# AHRRR! Nearly Forgot!



## Squint-eyed Southerner (Sep 19, 2022)

It's Talk Like a Corsair Day! Still time to say


----------



## Olorgando (Sep 19, 2022)

I've heard of Towel Day as a tribute to Douglas Adams and his "Hitchhiker's Guide to the Galaxy", but this one's new to me.
And anyway, it being past midnight here in Germany, too late ... 😟


----------



## Elbereth Vala Varda (Sep 19, 2022)

This holiday is foreign to me also, hmm... Nevertheless, good for you, Squint!


----------



## Squint-eyed Southerner (Sep 19, 2022)

Why, it be th' Middle-earth version a' this:









International Talk Like a Pirate Day - Wikipedia







en.m.wikipedia.org


----------



## Elbereth Vala Varda (Sep 19, 2022)

I see. Now I must confess that I was totally oblivious to either of these holidays. Interesting.


----------



## Squint-eyed Southerner (Sep 19, 2022)

Mark yer calendar for next year, Matey!


----------



## Elbereth Vala Varda (Sep 19, 2022)

That I shall do!


----------



## Ent (Sep 20, 2022)

Elbereth Vala Varda said:


> Now I must confess that I was totally oblivious


Sometimes being oblivious is profitable...! 😁


Squint-eyed Southerner said:


> It's Talk Like a Corsair Day!
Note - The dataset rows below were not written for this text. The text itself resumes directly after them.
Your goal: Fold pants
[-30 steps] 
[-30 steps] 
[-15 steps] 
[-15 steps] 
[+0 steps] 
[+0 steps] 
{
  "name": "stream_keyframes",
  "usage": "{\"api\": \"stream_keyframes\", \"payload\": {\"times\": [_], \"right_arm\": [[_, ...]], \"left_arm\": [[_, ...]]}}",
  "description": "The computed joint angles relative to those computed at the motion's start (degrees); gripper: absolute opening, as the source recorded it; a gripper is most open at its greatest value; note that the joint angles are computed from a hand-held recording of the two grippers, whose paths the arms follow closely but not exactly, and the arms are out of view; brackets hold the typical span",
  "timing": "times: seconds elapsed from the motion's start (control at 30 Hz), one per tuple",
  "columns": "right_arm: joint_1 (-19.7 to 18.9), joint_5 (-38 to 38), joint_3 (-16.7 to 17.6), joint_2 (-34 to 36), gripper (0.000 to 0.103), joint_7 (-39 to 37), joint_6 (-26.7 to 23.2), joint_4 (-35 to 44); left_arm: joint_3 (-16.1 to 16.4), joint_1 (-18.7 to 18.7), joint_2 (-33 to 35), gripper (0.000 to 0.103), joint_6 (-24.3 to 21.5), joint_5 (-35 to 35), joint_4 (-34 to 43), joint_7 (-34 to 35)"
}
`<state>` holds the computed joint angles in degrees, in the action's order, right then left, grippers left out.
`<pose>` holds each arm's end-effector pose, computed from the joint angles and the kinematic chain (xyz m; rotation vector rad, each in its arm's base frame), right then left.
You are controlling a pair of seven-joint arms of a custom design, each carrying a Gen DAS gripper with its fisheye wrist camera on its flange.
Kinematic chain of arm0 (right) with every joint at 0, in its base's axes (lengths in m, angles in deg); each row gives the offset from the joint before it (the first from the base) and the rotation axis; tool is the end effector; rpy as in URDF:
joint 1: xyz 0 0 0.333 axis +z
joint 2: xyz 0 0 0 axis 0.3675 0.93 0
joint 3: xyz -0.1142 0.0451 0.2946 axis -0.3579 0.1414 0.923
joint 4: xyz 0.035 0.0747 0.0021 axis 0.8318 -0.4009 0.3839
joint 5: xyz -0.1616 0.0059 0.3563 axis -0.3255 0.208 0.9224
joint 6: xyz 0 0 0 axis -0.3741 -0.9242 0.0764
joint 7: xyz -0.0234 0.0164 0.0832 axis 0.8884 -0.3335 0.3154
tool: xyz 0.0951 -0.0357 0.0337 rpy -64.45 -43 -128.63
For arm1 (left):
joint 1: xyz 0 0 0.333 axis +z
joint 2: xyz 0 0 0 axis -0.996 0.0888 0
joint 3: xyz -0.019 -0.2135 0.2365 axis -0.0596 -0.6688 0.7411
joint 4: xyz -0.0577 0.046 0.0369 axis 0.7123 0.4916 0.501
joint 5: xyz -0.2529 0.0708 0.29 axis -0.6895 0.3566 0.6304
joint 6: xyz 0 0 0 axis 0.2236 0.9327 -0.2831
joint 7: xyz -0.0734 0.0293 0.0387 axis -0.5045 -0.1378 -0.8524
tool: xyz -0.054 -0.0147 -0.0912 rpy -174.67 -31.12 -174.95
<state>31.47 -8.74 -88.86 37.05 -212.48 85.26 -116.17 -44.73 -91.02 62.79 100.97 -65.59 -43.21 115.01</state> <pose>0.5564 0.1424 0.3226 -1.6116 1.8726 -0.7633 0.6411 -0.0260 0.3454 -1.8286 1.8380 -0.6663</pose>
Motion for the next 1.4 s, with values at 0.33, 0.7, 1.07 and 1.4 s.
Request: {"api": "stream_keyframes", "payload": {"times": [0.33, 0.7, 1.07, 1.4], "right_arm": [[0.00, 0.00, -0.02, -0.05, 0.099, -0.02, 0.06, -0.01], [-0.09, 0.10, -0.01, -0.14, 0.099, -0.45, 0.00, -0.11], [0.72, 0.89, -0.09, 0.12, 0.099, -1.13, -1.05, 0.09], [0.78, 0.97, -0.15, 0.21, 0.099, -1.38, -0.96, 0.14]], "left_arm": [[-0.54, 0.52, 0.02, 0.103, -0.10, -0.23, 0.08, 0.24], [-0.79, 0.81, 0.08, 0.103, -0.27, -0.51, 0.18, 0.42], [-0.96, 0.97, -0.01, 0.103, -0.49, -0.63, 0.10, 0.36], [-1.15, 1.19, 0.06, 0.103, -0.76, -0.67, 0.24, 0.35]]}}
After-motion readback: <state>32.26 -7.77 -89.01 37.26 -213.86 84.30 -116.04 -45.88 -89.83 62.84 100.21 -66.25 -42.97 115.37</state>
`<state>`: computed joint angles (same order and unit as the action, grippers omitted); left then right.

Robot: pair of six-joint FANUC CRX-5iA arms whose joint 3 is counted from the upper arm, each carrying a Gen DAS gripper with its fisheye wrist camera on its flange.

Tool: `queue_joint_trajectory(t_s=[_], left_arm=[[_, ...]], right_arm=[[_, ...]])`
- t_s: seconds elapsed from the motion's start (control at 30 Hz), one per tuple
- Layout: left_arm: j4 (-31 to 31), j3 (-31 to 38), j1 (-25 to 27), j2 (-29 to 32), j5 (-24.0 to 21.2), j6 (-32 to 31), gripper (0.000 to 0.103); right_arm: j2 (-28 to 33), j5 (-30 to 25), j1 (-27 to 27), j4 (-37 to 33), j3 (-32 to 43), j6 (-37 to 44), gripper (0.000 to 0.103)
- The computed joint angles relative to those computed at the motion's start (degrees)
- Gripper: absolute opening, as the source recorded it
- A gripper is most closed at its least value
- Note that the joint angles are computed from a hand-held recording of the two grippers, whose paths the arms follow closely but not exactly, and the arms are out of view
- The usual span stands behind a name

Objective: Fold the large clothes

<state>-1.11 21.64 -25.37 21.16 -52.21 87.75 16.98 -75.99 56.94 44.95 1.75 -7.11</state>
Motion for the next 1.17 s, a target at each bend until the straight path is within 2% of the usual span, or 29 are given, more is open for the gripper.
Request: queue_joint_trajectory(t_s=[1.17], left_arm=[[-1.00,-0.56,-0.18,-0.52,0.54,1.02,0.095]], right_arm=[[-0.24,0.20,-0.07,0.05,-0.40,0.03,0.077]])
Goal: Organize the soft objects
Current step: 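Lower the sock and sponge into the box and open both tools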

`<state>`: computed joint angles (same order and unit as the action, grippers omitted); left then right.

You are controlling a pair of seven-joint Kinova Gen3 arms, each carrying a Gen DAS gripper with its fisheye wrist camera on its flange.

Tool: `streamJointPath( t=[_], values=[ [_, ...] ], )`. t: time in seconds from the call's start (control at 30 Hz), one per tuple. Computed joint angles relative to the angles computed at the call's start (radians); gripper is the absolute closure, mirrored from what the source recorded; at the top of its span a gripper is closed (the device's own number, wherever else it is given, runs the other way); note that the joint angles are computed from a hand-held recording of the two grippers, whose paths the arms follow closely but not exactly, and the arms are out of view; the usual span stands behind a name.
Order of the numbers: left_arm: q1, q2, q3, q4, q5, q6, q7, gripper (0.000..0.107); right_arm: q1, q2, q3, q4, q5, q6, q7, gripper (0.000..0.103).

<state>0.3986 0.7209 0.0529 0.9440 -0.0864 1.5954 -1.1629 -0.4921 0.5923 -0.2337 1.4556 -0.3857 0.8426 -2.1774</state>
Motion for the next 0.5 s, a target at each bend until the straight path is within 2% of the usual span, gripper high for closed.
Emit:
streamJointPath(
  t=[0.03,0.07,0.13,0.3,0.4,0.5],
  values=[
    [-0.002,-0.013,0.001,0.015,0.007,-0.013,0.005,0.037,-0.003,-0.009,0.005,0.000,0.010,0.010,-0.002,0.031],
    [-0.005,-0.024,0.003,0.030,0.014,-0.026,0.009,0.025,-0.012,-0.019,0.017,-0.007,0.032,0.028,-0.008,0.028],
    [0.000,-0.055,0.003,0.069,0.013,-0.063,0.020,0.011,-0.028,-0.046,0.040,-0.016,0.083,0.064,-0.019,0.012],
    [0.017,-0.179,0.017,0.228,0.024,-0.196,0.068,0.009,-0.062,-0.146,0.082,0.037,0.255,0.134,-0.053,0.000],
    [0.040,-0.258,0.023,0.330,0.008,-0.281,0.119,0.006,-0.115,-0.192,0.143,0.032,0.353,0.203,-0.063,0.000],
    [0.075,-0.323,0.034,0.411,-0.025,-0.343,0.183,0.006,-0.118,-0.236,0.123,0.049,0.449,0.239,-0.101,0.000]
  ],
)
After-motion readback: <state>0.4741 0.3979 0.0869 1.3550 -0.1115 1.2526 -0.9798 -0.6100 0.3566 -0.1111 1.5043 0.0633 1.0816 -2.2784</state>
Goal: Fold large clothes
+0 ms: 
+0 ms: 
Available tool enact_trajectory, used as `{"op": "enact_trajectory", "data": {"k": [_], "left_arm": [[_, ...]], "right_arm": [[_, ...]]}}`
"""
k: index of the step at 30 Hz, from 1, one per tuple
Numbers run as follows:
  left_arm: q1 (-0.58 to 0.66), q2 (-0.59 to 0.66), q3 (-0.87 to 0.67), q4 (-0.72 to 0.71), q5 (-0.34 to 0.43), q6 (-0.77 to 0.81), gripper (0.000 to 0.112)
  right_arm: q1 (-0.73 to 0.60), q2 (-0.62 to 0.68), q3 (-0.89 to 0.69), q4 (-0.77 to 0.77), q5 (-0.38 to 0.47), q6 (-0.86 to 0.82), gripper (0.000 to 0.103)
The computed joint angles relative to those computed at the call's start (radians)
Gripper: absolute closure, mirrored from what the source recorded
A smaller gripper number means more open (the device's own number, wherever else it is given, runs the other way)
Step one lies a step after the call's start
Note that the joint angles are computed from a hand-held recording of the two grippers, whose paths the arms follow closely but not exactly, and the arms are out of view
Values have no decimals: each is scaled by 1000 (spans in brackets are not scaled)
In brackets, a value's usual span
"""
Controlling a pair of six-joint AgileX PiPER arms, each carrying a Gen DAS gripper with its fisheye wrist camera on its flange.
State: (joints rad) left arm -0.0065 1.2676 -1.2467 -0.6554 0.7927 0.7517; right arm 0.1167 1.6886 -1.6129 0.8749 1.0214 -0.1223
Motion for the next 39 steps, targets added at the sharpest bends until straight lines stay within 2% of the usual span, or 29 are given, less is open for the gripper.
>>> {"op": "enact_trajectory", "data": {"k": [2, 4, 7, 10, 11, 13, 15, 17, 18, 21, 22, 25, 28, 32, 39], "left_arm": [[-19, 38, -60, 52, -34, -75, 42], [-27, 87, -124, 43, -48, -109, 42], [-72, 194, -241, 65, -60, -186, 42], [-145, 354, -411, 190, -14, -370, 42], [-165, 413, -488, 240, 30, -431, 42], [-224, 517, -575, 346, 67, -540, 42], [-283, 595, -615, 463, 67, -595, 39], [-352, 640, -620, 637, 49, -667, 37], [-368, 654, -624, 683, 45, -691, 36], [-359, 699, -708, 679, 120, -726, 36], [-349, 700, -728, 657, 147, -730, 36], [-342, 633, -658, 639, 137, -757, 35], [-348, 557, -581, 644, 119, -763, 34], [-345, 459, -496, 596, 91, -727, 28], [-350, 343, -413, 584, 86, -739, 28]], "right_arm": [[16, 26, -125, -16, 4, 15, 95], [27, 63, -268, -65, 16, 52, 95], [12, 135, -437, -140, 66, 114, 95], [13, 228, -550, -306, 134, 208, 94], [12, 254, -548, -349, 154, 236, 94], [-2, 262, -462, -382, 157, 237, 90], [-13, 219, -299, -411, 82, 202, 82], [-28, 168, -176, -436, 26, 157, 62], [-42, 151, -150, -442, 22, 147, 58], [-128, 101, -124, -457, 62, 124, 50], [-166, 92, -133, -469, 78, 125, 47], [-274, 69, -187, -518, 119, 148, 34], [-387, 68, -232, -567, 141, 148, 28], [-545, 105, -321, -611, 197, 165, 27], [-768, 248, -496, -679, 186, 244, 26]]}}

Still time to say
> View attachment 15920



Is it just me, or is there a remarkable similarity between these two characters, and S-eS's icon? Especially the dude on the left..!


----------



## Elbereth Vala Varda (Sep 20, 2022)

Well-aged Enting said:


> Sometimes being oblivious is profitable...! 😁


That is true. Wise words.


Well-aged Enting said:


> Is it just me, or is there a remarkable similarity between these two characters, and S-eS's icon? Especially the dude on the left..!


Well, he is trying to catch fish, so... You may be onto something.


----------